### Exercise data

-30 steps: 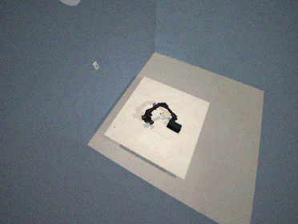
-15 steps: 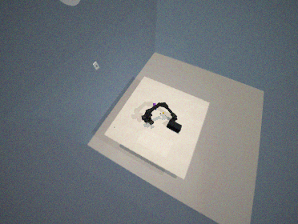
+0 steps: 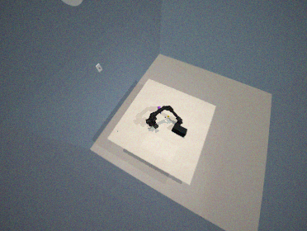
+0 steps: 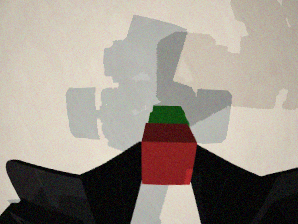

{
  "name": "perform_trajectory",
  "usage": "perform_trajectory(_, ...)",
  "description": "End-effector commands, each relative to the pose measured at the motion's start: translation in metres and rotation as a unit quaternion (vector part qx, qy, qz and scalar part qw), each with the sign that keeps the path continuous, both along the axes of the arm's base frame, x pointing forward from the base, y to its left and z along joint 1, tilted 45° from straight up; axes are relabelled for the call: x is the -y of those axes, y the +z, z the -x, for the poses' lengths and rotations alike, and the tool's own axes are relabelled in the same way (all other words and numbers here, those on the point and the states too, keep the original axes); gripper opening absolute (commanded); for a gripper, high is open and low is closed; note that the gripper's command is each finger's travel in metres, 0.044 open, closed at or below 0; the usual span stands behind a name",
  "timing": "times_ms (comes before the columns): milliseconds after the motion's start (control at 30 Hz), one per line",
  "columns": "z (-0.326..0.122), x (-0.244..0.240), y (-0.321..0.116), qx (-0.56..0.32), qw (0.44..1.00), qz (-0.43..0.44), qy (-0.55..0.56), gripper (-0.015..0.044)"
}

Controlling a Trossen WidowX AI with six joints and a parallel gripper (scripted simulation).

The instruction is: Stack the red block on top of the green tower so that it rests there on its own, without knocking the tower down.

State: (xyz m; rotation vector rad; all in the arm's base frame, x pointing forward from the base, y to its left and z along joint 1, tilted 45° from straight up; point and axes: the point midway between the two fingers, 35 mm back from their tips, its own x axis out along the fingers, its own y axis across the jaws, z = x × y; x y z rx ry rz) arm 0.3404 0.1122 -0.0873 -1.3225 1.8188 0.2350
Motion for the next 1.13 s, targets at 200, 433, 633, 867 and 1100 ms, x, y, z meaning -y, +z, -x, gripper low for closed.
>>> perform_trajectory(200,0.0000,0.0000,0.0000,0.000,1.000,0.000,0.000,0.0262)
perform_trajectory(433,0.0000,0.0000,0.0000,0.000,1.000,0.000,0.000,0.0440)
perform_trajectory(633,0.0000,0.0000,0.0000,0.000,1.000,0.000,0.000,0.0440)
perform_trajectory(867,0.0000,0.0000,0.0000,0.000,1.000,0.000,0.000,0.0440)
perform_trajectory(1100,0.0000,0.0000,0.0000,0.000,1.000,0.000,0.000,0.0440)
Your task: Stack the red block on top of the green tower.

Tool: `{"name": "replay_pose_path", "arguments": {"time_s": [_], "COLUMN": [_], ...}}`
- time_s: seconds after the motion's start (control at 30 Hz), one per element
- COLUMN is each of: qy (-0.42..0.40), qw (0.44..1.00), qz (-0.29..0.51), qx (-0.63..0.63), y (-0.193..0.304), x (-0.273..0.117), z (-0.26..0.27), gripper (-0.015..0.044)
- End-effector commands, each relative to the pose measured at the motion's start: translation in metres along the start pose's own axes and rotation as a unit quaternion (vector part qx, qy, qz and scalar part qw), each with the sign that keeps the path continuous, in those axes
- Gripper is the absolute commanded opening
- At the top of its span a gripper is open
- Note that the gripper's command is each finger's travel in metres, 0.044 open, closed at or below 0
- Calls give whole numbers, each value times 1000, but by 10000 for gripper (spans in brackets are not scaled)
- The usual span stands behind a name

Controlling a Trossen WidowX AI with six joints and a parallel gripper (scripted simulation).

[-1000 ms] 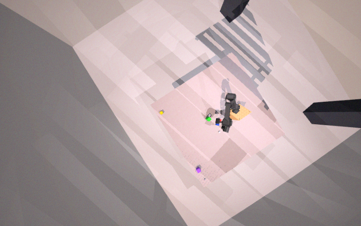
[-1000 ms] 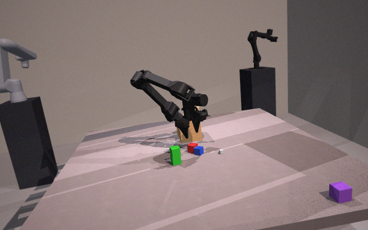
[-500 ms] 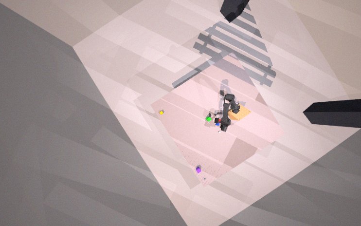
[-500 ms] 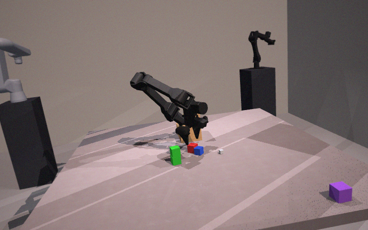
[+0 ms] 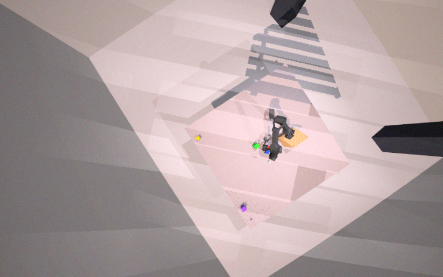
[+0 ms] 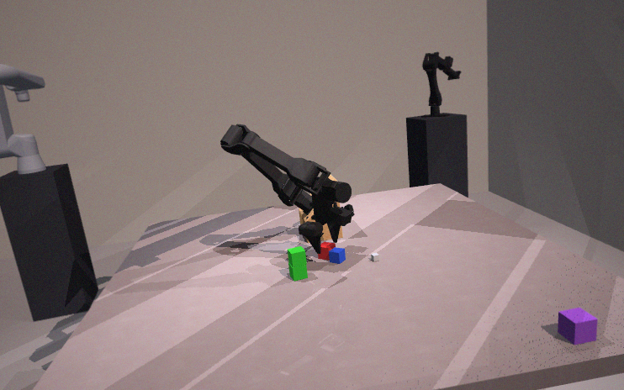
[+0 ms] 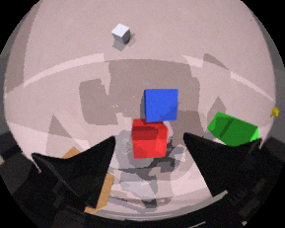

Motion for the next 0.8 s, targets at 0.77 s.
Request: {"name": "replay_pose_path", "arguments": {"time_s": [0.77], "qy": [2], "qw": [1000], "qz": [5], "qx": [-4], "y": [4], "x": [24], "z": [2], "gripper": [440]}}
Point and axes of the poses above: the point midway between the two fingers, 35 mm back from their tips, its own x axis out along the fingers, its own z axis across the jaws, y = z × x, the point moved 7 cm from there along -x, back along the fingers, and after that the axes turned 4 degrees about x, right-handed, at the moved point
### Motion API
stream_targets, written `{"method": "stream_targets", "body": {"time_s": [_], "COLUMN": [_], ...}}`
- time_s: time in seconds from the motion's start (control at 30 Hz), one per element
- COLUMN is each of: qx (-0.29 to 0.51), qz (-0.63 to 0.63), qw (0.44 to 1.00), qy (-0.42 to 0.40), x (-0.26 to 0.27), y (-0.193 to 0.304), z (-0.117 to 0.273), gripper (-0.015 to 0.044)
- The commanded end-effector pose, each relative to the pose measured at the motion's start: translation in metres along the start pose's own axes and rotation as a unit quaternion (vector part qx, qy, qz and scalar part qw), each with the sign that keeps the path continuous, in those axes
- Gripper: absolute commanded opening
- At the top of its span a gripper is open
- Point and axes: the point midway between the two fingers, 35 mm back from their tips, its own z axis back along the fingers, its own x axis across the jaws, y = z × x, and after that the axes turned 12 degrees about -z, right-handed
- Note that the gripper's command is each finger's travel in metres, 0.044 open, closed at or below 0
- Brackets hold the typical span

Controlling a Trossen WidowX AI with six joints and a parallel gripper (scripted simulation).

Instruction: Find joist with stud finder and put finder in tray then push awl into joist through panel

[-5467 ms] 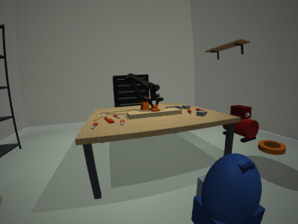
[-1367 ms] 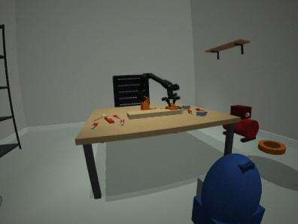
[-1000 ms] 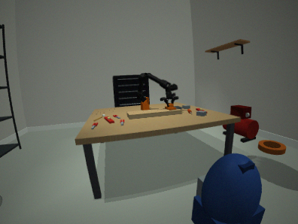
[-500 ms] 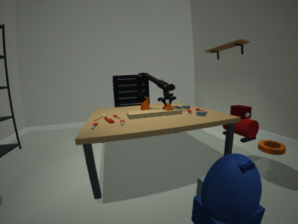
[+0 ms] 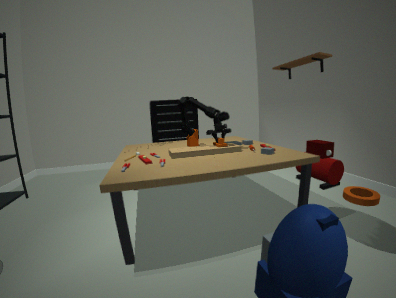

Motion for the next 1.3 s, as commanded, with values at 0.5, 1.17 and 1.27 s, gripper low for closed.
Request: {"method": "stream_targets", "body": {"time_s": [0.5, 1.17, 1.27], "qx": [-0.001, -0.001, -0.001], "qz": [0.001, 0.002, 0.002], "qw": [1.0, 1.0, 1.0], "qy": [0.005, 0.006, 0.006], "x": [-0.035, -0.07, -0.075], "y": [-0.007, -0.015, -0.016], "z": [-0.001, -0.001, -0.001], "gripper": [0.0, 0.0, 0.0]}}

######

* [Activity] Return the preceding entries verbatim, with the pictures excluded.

* [Answer section]
-30 steps: 
-15 steps: 
+0 steps: 
+0 steps: 

{
  "name": "perform_trajectory",
  "usage": "perform_trajectory(_, ...)",
  "description": "End-effector commands, each relative to the pose measured at the motion's start: translation in metres and rotation as a unit quaternion (vector part qx, qy, qz and scalar part qw), each with the sign that keeps the path continuous, both along the axes of the arm's base frame, x pointing forward from the base, y to its left and z along joint 1, tilted 45° from straight up; axes are relabelled for the call: x is the -y of those axes, y the +z, z the -x, for the poses' lengths and rotations alike, and the tool's own axes are relabelled in the same way (all other words and numbers here, those on the point and the states too, keep the original axes); gripper opening absolute (commanded); for a gripper, high is open and low is closed; note that the gripper's command is each finger's travel in metres, 0.044 open, closed at or below 0; the usual span stands behind a name",
  "timing": "times_ms (comes before the columns): milliseconds after the motion's start (control at 30 Hz), one per line",
  "columns": "z (-0.326..0.122), x (-0.244..0.240), y (-0.321..0.116), qx (-0.56..0.32), qw (0.44..1.00), qz (-0.43..0.44), qy (-0.55..0.56), gripper (-0.015..0.044)"
}

Controlling a Trossen WidowX AI with six joints and a parallel gripper (scripted simulation).

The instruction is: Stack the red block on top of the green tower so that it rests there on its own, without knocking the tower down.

State: (xyz m; rotation vector rad; all in the arm's base frame, x pointing forward from the base, y to its left and z along joint 1, tilted 45° from straight up; point and axes: the point midway between the two fingers, 35 mm back from their tips, its own x axis out along the fingers, its own y axis across the jaws, z = x × y; x y z rx ry rz) arm 0.3404 0.1122 -0.0873 -1.3225 1.8188 0.2350
Motion for the next 1.13 s, targets at 200, 433, 633, 867 and 1100 ms, x, y, z meaning -y, +z, -x, gripper low for closed.
>>> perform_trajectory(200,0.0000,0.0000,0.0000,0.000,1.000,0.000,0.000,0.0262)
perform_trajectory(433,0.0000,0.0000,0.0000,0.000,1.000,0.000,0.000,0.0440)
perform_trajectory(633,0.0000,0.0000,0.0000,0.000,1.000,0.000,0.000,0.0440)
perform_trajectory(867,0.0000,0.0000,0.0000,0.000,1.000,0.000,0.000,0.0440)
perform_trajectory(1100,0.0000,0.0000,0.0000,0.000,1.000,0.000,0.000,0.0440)
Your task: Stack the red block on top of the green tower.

Tool: `{"name": "replay_pose_path", "arguments": {"time_s": [_], "COLUMN": [_], ...}}`
- time_s: seconds after the motion's start (control at 30 Hz), one per element
- COLUMN is each of: qy (-0.42..0.40), qw (0.44..1.00), qz (-0.29..0.51), qx (-0.63..0.63), y (-0.193..0.304), x (-0.273..0.117), z (-0.26..0.27), gripper (-0.015..0.044)
- End-effector commands, each relative to the pose measured at the motion's start: translation in metres along the start pose's own axes and rotation as a unit quaternion (vector part qx, qy, qz and scalar part qw), each with the sign that keeps the path continuous, in those axes
- Gripper is the absolute commanded opening
- At the top of its span a gripper is open
- Note that the gripper's command is each finger's travel in metres, 0.044 open, closed at or below 0
- Calls give whole numbers, each value times 1000, but by 10000 for gripper (spans in brackets are not scaled)
- The usual span stands behind a name

Controlling a Trossen WidowX AI with six joints and a parallel gripper (scripted simulation).

[-1000 ms] 
[-1000 ms] 
[-500 ms] 
[-500 ms] 
[+0 ms] 
[+0 ms] 
[+0 ms] 

Motion for the next 0.8 s, targets at 0.77 s.
Request: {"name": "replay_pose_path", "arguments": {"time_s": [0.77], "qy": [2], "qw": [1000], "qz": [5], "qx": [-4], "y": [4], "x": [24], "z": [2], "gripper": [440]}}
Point and axes of the poses above: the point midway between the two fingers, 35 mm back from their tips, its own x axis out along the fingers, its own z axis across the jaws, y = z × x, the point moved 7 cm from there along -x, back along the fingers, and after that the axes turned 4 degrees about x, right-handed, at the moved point
### Motion API
stream_targets, written `{"method": "stream_targets", "body": {"time_s": [_], "COLUMN": [_], ...}}`
- time_s: time in seconds from the motion's start (control at 30 Hz), one per element
- COLUMN is each of: qx (-0.29 to 0.51), qz (-0.63 to 0.63), qw (0.44 to 1.00), qy (-0.42 to 0.40), x (-0.26 to 0.27), y (-0.193 to 0.304), z (-0.117 to 0.273), gripper (-0.015 to 0.044)
- The commanded end-effector pose, each relative to the pose measured at the motion's start: translation in metres along the start pose's own axes and rotation as a unit quaternion (vector part qx, qy, qz and scalar part qw), each with the sign that keeps the path continuous, in those axes
- Gripper: absolute commanded opening
- At the top of its span a gripper is open
- Point and axes: the point midway between the two fingers, 35 mm back from their tips, its own z axis back along the fingers, its own x axis across the jaws, y = z × x, and after that the axes turned 12 degrees about -z, right-handed
- Note that the gripper's command is each finger's travel in metres, 0.044 open, closed at or below 0
- Brackets hold the typical span

Controlling a Trossen WidowX AI with six joints and a parallel gripper (scripted simulation).

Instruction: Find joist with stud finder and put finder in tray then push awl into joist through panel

[-5467 ms] 
[-1367 ms] 
[-1000 ms] 
[-500 ms] 
[+0 ms] 

Motion for the next 1.3 s, as commanded, with values at 0.5, 1.17 and 1.27 s, gripper low for closed.
Request: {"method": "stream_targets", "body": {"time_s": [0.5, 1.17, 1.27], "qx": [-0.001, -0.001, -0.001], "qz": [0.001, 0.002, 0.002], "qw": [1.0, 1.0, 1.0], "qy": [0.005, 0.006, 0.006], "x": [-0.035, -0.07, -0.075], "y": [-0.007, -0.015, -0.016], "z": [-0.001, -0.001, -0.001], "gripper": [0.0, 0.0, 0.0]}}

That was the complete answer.